# 比較RMSE與模型

Your suggestion about using a null model is similar to \$R^2\$. \$R^2\$ is defined as \$1-MSE/V\$, where \$MSE\$ is the model's mean squared error and \$V\$ is the variance of the observed output. You can think of the variance as the mean squared error of a null model that always gives the mean as its predicted output. Even here, the question is: how much better can you do? This is very hard to answer. The reason is that it's hard to know whether the error reflects variation in the output that's fundamentally unpredictable from the input (e.g. 'noise', but could be something else), or whether additional structure is present that the model has simply failed to capture. Sometimes looking at the residuals can give a hint. Under some circumstances, it's possible to estimate the 'noise' level. For example, if you have many repeated trials where inputs are identical, you can measure variability of the output for equal inputs.

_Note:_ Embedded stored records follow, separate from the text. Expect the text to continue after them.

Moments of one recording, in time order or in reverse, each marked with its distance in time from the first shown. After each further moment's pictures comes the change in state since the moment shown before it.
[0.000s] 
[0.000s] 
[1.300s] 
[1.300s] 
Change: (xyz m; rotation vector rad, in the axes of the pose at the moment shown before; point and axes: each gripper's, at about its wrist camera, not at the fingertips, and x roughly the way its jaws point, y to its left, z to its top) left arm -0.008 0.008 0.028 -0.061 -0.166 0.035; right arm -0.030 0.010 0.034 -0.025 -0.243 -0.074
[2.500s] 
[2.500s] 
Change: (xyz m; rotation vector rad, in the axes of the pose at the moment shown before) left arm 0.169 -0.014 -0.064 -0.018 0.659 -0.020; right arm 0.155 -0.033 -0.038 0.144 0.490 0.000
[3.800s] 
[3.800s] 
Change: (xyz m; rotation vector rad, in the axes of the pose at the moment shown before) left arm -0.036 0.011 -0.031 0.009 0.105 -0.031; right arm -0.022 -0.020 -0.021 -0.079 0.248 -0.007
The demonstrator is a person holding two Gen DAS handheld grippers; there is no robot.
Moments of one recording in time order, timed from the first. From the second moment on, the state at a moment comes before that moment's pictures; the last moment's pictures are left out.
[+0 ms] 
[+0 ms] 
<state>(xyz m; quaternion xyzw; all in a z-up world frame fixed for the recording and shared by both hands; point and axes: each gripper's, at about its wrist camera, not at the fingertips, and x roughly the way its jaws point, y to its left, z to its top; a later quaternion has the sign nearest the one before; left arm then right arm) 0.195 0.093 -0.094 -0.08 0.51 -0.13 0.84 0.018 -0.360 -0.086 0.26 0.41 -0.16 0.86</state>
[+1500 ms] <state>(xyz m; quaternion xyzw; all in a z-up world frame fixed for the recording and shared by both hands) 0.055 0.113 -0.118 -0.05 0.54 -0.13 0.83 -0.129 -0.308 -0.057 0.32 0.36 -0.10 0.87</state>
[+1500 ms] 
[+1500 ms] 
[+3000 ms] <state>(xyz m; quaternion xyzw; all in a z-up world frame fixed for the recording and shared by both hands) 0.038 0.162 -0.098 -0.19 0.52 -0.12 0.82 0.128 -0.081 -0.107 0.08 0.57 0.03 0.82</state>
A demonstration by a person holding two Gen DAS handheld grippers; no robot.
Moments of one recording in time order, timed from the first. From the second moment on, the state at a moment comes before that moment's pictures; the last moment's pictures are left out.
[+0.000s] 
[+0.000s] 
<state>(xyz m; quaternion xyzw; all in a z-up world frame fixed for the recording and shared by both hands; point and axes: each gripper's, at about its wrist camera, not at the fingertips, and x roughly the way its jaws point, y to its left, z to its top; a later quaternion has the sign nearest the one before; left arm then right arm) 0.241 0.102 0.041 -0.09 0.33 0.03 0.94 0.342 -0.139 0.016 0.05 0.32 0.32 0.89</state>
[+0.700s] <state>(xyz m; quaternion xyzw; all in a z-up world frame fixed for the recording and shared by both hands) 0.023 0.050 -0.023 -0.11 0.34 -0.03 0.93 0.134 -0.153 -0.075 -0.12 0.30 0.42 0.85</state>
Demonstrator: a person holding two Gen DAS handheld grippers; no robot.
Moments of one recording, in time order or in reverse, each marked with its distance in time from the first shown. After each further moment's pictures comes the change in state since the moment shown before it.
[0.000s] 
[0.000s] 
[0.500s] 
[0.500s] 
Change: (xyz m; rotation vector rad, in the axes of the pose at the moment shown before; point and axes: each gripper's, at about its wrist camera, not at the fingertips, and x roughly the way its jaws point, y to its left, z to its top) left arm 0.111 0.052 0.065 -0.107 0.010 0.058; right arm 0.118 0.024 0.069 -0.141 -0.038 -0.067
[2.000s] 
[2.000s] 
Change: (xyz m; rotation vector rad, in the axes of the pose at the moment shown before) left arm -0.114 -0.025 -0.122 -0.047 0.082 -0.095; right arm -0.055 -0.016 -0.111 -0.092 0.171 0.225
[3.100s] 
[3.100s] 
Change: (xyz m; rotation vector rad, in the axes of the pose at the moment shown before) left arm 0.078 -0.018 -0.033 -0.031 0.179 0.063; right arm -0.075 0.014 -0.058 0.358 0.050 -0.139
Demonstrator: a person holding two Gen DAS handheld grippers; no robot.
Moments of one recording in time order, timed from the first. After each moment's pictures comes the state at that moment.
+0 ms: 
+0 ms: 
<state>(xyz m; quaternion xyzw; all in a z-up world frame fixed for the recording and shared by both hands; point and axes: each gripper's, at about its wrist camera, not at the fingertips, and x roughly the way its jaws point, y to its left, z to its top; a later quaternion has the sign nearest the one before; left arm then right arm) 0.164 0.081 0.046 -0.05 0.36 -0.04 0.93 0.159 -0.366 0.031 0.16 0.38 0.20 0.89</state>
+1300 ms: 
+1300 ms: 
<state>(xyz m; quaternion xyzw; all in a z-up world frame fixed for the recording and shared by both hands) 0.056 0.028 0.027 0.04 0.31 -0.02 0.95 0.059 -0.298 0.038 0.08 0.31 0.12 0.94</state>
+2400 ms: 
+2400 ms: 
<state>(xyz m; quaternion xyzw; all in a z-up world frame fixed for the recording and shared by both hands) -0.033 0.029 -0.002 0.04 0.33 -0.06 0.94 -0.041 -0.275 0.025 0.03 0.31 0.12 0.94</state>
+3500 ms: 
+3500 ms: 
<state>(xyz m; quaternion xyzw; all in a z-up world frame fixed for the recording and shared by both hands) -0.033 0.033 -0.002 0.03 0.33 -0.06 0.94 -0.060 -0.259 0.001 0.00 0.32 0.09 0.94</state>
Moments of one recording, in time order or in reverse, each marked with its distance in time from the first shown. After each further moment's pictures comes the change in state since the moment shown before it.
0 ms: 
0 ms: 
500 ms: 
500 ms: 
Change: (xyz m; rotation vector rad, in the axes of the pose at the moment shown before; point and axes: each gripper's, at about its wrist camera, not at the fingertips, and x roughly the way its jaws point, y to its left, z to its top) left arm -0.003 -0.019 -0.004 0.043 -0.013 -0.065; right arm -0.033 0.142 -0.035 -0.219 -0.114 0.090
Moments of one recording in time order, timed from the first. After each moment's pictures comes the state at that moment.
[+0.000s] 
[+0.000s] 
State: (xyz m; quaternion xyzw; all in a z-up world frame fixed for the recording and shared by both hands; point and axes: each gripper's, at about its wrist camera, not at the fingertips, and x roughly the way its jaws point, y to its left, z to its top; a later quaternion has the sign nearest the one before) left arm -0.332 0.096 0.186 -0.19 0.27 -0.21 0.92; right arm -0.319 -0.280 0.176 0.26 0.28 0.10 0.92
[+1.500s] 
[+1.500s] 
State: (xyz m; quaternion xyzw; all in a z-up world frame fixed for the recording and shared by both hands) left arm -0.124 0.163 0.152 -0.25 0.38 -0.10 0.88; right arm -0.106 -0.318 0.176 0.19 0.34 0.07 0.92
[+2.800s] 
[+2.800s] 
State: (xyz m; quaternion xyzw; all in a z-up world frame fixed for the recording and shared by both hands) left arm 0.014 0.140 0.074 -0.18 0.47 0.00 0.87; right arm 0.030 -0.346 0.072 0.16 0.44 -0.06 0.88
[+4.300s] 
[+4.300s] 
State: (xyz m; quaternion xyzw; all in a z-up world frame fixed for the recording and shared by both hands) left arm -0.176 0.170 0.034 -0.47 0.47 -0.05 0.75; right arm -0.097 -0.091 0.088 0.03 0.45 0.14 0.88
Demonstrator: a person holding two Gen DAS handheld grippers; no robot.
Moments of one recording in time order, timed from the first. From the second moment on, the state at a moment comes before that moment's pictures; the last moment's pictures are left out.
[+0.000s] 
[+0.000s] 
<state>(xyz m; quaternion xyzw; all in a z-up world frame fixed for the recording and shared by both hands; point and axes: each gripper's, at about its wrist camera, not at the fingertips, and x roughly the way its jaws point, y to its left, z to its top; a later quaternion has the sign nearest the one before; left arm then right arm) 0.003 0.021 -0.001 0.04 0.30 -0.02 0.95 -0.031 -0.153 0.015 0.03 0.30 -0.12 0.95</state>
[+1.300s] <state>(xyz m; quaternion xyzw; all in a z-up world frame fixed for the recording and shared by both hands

This gives a bound on the maximum possible performance. You would typically encounter this situation in the context of controlled experiments. Or, you may be able to do something similar if you have access to a known 'correct model' (e.g. in a theoretical setting, or if you're modeling a well understood physical system). Otherwise, it's hard to know whether there's a better model out there.

Looking at the training vs. test error can give you some idea about the extent to which your model is overfitting (the expected training error would be lower than the expected test error). There can be variability here when using a small number of samples and/or few repetitions. A gap between training and test error isn't a problem per se, but a large gap might signal a problem. Even so...one model that overfits might still have better generalization performance than another model that doesn't.

Instead of asking how good your model is, you can also ask how bad it is. You could use a significance testing approach to see whether your prediction is better than 'chance'. For example, you might compare the test error on real data to the test error on permuted data (where relationships between the input/output have been destroyed, and any apparent performance is due to sampling variability or overfitting).